• **TASK PROMPT**: From the line with "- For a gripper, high" to the line with "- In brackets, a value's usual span", retype every line exactly, including those two, and leave out the rest of the data below.

• **PROVIDED MATERIAL**:
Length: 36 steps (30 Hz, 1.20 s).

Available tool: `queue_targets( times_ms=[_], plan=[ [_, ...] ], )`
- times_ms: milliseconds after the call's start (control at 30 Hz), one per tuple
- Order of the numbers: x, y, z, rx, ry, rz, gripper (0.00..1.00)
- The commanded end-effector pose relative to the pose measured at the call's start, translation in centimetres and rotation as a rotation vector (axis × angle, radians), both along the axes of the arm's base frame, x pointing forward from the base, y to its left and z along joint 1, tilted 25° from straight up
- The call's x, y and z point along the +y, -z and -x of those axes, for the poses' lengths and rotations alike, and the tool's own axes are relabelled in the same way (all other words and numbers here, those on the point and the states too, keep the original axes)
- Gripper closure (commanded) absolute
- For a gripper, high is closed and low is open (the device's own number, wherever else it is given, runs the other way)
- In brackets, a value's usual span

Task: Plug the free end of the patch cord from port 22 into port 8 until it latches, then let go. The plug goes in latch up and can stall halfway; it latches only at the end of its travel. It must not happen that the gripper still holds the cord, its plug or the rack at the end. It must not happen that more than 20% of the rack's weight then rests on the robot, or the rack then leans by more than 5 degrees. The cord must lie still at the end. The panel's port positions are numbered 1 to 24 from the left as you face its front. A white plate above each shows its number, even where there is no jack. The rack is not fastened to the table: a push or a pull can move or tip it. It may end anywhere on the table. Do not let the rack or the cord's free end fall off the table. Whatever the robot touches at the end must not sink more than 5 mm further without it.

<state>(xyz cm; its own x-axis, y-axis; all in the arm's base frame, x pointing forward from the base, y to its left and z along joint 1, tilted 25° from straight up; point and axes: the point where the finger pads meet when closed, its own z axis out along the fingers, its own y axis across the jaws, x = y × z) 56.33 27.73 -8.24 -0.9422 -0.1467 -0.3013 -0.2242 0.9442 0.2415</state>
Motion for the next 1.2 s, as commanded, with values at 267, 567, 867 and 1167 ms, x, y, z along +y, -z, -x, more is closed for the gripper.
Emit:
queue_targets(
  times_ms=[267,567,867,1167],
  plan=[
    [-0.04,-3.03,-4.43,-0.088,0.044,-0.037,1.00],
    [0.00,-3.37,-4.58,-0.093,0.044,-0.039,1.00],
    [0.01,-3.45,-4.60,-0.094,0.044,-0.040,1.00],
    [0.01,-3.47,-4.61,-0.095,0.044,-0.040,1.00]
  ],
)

• **WRITTEN REPLY**:
- For a gripper, high is closed and low is open (the device's own number, wherever else it is given, runs the other way)
- In brackets, a value's usual span

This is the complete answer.